Cheveux entremêlés
Dénudés, cent feuilles au pied
Leurs branches figées
Alors, que nous dit cet haïku automnal sur la condition humaine ?
Il nous présente une image dérangeante de vulnérabilité, les branches dénudées, comparées à des cheveux entremêlés, évoquent un abandon, presque une détresse. Cent feuilles gisent au pied, tout ce qui habillait, protégeait, donnait vie et couleur a chuté. Reste le squelette figé, exposé aux regards et aux intempéries.
Ce qui bouleverse, c’est cette nudité forcée.

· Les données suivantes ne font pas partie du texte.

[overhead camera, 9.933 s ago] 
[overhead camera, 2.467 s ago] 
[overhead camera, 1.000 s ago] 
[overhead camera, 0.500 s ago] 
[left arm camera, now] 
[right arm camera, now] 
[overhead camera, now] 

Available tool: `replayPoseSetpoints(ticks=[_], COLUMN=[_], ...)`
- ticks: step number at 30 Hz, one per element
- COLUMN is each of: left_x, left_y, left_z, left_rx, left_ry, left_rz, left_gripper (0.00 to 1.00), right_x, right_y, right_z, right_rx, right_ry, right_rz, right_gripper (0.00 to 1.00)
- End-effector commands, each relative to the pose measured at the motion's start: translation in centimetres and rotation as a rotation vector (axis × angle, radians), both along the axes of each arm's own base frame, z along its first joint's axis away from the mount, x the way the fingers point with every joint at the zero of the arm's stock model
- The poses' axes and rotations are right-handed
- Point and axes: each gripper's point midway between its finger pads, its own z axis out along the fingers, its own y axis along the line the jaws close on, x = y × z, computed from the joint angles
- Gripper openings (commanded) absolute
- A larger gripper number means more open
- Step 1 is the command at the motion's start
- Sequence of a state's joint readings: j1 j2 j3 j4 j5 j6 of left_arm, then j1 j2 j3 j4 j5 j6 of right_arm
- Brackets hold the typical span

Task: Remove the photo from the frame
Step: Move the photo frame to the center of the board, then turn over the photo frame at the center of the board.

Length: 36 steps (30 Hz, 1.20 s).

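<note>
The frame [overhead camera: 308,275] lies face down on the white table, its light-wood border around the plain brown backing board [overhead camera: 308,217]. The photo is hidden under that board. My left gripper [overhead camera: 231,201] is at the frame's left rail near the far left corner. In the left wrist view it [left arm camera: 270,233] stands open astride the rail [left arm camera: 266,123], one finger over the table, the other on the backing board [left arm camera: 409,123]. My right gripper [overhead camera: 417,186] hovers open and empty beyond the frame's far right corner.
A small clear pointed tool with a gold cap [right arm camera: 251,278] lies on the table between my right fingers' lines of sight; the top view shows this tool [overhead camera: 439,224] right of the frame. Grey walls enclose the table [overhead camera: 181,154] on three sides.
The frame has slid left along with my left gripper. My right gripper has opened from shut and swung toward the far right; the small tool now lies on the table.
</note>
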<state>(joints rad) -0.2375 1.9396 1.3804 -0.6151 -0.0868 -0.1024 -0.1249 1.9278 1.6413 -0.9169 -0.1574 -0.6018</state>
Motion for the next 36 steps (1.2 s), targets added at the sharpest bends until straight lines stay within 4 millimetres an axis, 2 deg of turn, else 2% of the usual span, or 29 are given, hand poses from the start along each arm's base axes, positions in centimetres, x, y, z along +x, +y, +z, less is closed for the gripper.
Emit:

L’arbre ne choisit pas de se dépouiller, c’est la saison qui l’impose, le temps qui arrache une à une ses parures. Et le voilà là, branches emmêlées comme une chevelure qu’on n’a plus la force de démêler, figé dans une immobilité qui ressemble à une défaite.
La vie humaine traverse ces moments de dépouillement radical où nous perdons tout ce qui nous habillait, nos certitudes, nos rôles, nos protections. Nous restons nus, branches emmêlées, figés dans l’hiver de nos existences. Mais peut-être faut-il traverser cette nudité terrible, accepter d’être vu dans notre dépouillement, pour que revienne, un jour, la sève qui fait bourgeonner.